For inverter, let me try again: the programming ideas behind the inverter reflect the reuse of algorithms-we have defined a set of operations for the Base class, it can be automatically applied to all subclass objects.
Complete example
01 /// <summary>
02 // covariant and invert parameters allow implicit reference conversion for array type, delegate type, and generic type parameters. The Coordination variable retains the allocation compatibility, which is opposite to the inverter.
03 // covariant and invert can only be used for reference type, but not for value type or void
04 /// </summary>
05 public class CovarianceAndContravariance: IFace
06 {
07 public CovarianceAndContravariance ()
08 {
09 // allocate compatibility
10 string str = "test ";
11 object obj = str;
12
13 // The covariant of the array allows implicit conversion of arrays of more derived types to arrays of more derived types. However, this operation is not a type-safe operation.
14 object [] array = new String [10];
15 // array [0] = 10;
16
17 // method coordination and Inversion
18 Func <object> del = GetString;
19 // Func <string> del00 = GetObject; // the return value cannot be inverter.
20 Action <string> del2 = SetObject;
21 // Action <object> del22 = SetString; // parameters cannot be changed together.

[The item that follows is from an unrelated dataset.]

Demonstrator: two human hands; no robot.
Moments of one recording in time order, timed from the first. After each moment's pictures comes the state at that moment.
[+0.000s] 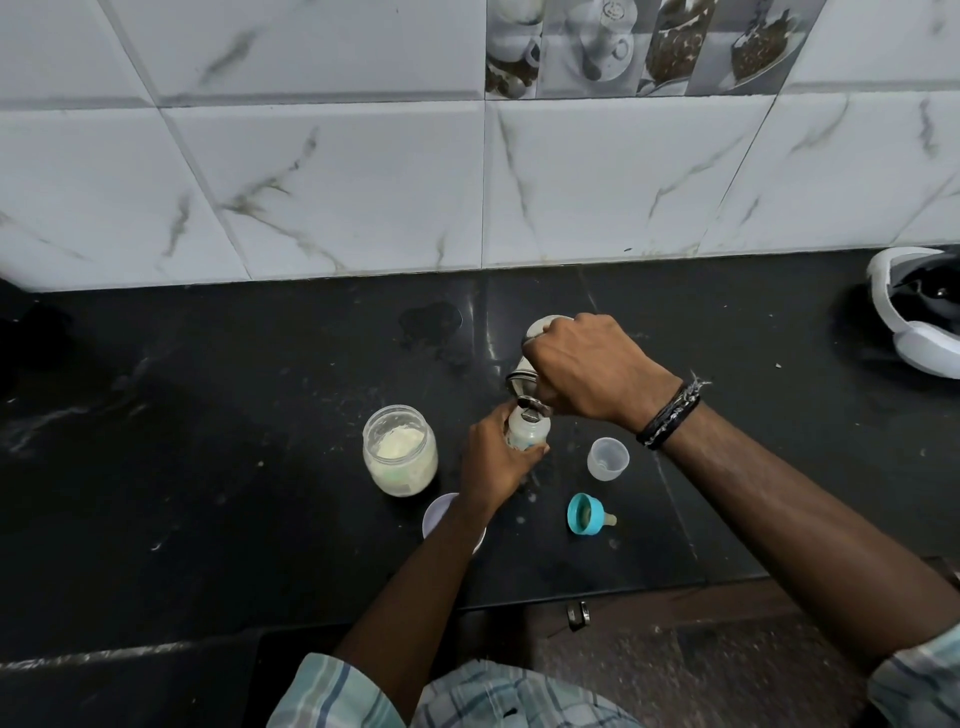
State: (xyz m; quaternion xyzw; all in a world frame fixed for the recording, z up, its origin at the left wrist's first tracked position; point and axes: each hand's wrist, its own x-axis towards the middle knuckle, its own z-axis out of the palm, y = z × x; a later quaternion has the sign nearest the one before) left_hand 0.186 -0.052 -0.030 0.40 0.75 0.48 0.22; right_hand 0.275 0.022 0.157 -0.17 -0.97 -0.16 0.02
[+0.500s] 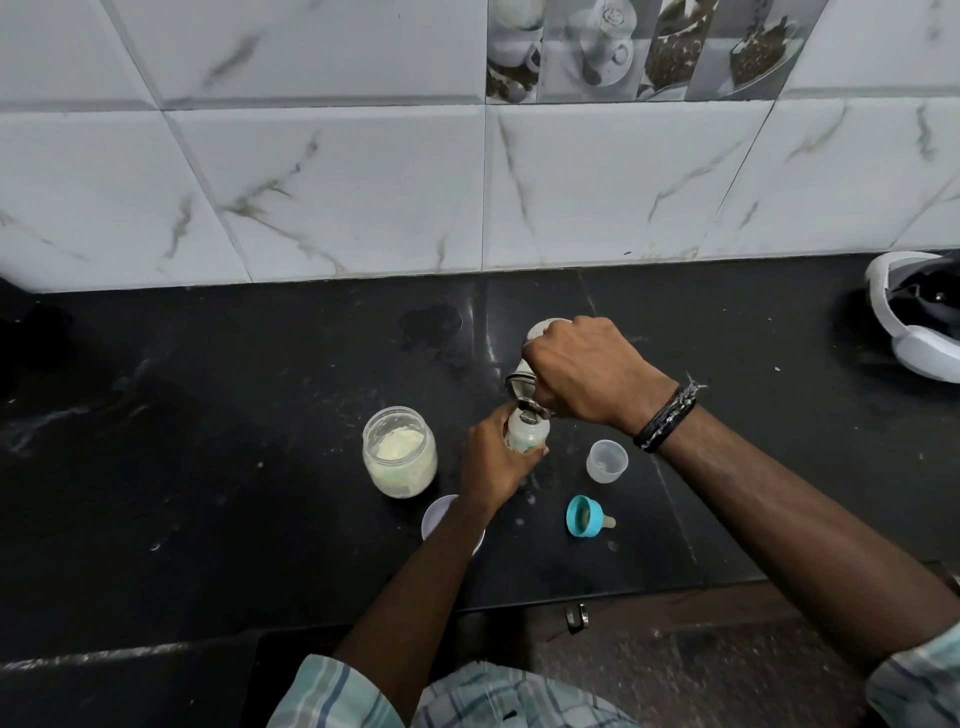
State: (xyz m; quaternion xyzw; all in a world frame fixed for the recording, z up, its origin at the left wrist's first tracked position) left_hand 0.187 -0.053 -0.027 0.39 0.75 0.48 0.23; right_hand 0.274 0.018 0.159 -0.17 -0.97 -0.16 0.02
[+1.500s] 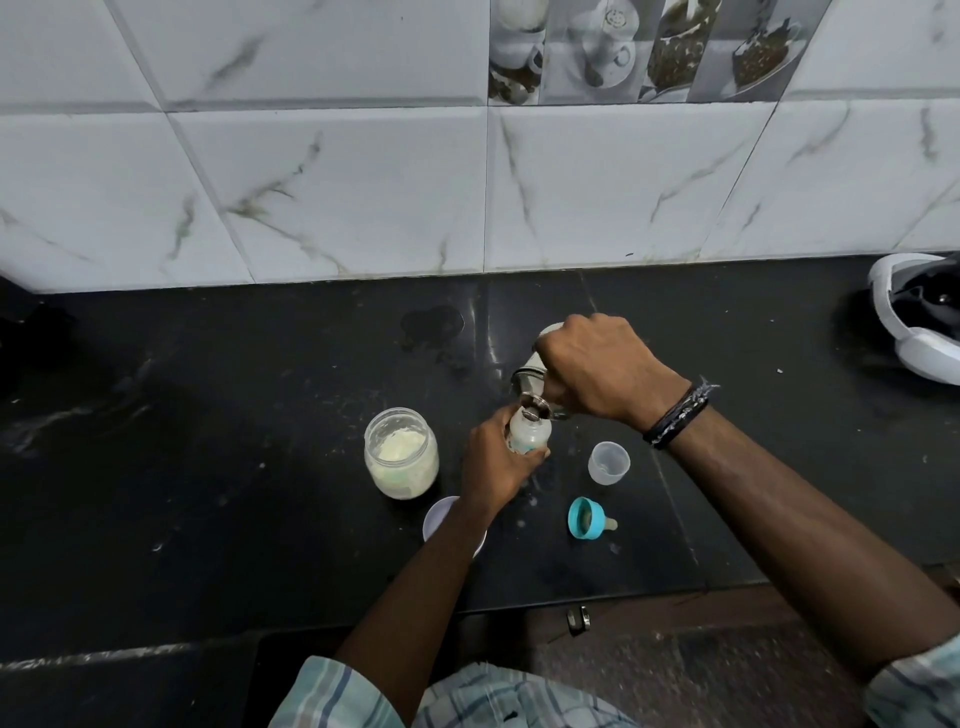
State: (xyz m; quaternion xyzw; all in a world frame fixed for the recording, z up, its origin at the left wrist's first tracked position) left_hand 0.187 -0.053 -0.026 0.40 0.75 0.48 0.23; right_hand 0.281 0.029 0.156 -0.20 -0.97 -0.12 0.03
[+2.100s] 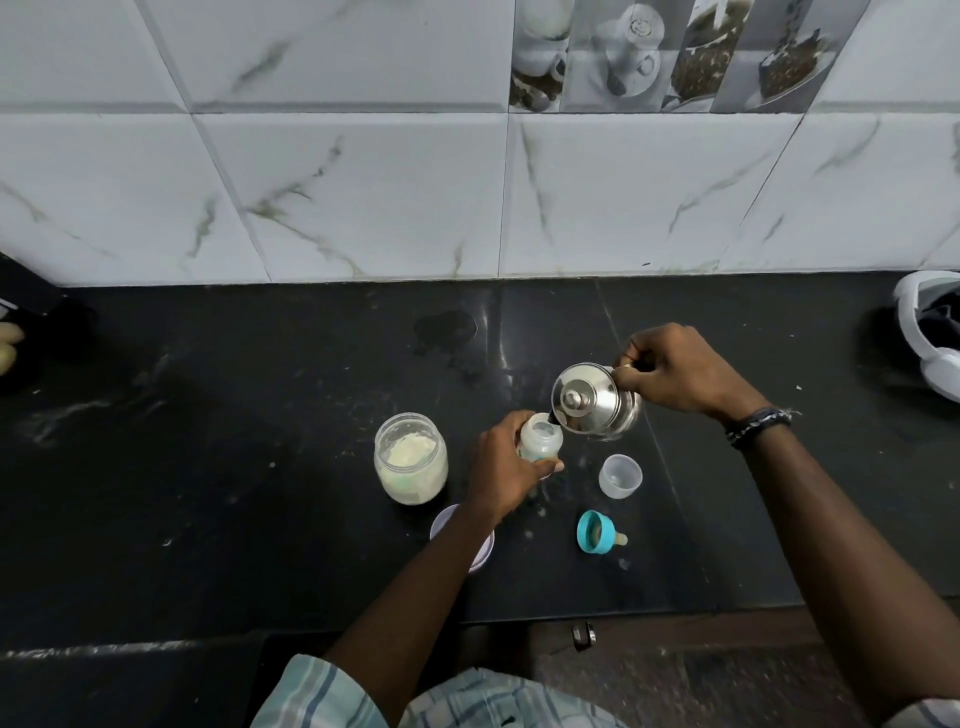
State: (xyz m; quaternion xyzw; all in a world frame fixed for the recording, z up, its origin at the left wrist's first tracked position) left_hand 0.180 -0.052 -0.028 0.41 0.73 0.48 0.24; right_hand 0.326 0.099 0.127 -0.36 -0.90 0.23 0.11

22 Action <object> actObject = SetObject;
23 Action <string> actString = actObject;
24
25 // implicit conversion of generic parameters
26 IEnumerable <string> strings = new List <string> ();
27 IEnumerable <object> objects = strings;
28}
29
30 static object GetObject () {return null ;}
31 static void SetObject (object obj ){}
32
33 static string GetString () {return "";}
34 static void SetString (string str ){}
35
36 /// <summary>
37 // The API does not have any covariant or inverter.
38 /// </summary>
39 // <param name = "obj"> </param>
40 /// <returns> </returns>
41 public string func (object obj)
42 {
43 return null;
44}
45 public object func2 (string obj)
46 {
47 return null;
48}
49}
50 public interface IFace
51 {
52 string func (object obj );
53 object func2 (string obj );
54}
To sum up one sentence: the covariant allows a coarse-grained interface (or delegate) to receive a more specific interface (or delegate) as a parameter (or return value); the inverter allows an interface (or delegate) the parameter type (or return value) of is more specific, that is, the parameter type is stronger and clearer.
Usually, the covariant type parameter can be used as the delegate return type, while the inverter type parameter can be used as the parameter type. For interfaces, the covariant type parameters can be used as the return type of the interface method, while the inverter type parameters can be used as the parameter type of the interface method.